→ What you should do
For each line of the material, write out an exact copy.

▬▬▬

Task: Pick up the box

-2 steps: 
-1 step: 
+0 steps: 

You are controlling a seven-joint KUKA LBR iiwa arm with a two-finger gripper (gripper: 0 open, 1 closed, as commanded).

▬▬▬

→ Solution for this problem
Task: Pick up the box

-2 steps: 
-1 step: 
+0 steps: 

You are controlling a seven-joint KUKA LBR iiwa arm with a two-finger gripper (gripper: 0 open, 1 closed, as commanded).

No additional response is required.